• _AIM OF THE TASK_
Scan the data beneath this task and copy each line that includes "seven".

[Excerpts from a dataset]
↓

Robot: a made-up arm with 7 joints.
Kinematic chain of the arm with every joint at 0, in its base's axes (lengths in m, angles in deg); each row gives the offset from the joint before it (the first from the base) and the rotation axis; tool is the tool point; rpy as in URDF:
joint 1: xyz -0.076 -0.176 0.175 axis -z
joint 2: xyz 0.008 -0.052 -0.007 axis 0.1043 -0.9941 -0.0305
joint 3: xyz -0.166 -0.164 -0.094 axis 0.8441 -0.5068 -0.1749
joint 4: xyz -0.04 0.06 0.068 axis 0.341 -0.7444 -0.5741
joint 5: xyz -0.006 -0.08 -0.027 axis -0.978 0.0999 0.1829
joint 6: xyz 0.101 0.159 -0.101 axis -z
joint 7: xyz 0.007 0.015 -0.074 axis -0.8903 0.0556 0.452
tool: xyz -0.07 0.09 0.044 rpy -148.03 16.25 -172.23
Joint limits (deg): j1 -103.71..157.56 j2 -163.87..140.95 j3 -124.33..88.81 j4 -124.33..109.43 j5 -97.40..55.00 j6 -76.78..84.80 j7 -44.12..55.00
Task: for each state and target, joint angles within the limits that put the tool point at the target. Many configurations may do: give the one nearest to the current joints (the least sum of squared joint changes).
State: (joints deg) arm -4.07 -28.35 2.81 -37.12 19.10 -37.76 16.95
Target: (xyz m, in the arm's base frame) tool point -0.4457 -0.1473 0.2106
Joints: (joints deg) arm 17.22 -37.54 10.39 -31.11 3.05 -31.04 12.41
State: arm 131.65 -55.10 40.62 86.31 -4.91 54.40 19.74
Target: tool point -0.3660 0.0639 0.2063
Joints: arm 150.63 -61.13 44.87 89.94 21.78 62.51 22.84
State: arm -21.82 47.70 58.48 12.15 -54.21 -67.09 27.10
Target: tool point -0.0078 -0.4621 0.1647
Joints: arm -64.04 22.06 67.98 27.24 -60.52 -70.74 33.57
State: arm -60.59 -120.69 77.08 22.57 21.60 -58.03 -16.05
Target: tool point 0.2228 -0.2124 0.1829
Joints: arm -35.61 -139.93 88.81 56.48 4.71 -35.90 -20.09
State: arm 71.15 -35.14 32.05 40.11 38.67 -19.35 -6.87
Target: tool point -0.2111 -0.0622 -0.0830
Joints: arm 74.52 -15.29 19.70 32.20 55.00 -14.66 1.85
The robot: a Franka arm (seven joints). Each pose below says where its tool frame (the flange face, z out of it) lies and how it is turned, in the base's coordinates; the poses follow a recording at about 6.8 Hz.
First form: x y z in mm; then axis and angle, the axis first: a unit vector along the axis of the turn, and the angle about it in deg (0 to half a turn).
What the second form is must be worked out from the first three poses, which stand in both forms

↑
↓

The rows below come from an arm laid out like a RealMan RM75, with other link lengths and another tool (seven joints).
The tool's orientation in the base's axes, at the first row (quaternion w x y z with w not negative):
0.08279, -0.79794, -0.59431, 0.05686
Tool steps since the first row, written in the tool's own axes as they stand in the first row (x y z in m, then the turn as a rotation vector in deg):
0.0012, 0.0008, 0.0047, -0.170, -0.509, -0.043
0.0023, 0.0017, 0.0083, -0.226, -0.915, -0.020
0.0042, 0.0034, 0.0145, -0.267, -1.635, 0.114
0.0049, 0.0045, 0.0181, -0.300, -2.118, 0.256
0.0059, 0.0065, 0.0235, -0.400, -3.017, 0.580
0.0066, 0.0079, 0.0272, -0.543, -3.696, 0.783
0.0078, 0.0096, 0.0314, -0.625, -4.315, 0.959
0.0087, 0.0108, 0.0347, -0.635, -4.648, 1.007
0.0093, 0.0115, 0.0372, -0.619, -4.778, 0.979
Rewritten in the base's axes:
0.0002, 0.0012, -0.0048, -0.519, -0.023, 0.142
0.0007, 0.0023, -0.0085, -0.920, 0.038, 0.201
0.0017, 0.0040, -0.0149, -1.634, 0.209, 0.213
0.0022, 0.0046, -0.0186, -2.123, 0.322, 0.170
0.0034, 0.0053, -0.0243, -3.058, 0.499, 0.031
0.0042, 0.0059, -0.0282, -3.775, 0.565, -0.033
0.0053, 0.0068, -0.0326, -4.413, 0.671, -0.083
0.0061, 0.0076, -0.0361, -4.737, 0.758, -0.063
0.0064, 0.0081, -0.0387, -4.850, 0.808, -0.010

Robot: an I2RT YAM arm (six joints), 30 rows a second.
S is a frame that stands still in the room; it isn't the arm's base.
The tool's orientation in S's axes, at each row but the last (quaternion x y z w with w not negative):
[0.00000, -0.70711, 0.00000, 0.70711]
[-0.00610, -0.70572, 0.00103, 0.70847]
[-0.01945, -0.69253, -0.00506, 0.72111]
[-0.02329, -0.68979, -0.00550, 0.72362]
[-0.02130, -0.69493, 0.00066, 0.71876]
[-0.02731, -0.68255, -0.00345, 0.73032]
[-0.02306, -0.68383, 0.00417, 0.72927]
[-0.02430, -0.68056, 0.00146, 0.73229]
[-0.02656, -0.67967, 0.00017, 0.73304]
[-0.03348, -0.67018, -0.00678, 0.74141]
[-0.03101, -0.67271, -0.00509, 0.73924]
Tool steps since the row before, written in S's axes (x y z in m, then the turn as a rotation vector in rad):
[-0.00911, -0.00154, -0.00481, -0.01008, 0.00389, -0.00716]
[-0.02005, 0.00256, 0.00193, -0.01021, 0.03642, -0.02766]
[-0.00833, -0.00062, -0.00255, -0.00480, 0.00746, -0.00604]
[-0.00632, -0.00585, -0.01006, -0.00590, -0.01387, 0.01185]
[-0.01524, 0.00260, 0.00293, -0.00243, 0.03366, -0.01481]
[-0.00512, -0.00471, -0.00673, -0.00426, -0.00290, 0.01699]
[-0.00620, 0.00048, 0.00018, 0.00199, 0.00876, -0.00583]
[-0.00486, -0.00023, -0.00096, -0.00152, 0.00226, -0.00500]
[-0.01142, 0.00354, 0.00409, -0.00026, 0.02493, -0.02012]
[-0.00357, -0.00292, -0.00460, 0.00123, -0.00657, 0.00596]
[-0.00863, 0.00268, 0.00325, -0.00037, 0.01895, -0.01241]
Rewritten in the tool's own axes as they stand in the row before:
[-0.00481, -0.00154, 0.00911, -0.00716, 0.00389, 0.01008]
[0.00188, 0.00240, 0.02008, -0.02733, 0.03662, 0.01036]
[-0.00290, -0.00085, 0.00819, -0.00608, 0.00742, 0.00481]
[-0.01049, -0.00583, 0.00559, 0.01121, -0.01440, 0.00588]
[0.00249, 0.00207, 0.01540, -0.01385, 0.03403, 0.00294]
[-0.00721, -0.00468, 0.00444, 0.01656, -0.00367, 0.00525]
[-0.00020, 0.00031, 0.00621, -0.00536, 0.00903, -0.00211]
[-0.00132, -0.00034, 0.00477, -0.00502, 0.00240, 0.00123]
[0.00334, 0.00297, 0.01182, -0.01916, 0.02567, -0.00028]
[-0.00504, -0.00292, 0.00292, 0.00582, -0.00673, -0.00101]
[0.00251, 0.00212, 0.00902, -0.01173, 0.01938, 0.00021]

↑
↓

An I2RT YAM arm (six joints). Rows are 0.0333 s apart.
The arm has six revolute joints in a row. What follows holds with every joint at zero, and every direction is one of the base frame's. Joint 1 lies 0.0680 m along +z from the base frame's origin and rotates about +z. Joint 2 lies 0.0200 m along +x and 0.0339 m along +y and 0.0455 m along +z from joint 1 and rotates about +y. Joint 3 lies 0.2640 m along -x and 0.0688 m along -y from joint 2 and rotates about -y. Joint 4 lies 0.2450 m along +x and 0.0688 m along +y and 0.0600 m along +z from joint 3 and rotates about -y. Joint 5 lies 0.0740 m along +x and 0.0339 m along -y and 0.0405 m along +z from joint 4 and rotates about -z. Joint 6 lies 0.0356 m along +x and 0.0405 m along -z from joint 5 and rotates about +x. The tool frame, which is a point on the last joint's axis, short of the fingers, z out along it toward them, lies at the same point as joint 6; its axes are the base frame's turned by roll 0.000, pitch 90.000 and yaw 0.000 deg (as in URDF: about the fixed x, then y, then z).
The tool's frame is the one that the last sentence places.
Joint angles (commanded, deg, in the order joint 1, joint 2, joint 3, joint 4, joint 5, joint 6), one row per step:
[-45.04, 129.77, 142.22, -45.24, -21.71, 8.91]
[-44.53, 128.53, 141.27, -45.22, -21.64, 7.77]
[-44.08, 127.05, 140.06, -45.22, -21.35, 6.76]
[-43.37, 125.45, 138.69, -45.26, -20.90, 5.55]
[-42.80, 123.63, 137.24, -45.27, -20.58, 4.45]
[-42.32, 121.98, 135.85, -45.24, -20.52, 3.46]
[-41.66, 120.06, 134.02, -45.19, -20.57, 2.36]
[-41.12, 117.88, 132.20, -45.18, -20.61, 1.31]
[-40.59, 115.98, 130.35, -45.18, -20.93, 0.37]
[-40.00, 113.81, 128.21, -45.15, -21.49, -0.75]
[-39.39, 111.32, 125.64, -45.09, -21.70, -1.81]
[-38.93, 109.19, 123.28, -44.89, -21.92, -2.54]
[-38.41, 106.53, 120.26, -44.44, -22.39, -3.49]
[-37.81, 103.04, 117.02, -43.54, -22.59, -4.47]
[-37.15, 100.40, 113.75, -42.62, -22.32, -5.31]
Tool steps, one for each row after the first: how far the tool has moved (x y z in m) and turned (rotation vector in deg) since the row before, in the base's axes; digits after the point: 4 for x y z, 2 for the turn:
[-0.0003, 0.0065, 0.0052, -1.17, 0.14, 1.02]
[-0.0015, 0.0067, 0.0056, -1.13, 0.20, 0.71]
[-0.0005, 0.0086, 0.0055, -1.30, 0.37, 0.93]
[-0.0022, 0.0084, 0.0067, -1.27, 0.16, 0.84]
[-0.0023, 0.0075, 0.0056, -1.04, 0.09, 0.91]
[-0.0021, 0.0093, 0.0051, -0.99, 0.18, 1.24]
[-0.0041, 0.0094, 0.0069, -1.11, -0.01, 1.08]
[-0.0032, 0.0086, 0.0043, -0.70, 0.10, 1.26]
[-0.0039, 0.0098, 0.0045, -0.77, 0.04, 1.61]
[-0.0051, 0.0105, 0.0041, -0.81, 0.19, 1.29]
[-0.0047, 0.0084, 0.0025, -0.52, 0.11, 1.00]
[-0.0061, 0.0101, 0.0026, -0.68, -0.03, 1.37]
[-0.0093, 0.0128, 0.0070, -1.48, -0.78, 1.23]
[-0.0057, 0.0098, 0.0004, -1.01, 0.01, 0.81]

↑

• _WRITTEN SOLUTION_
The robot: a Franka arm (seven joints). Each pose below says where its tool frame (the flange face, z out of it) lies and how it is turned, in the base's coordinates; the poses follow a recording at about 6.8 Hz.
The rows below come from an arm laid out like a RealMan RM75, with other link lengths and another tool (seven joints).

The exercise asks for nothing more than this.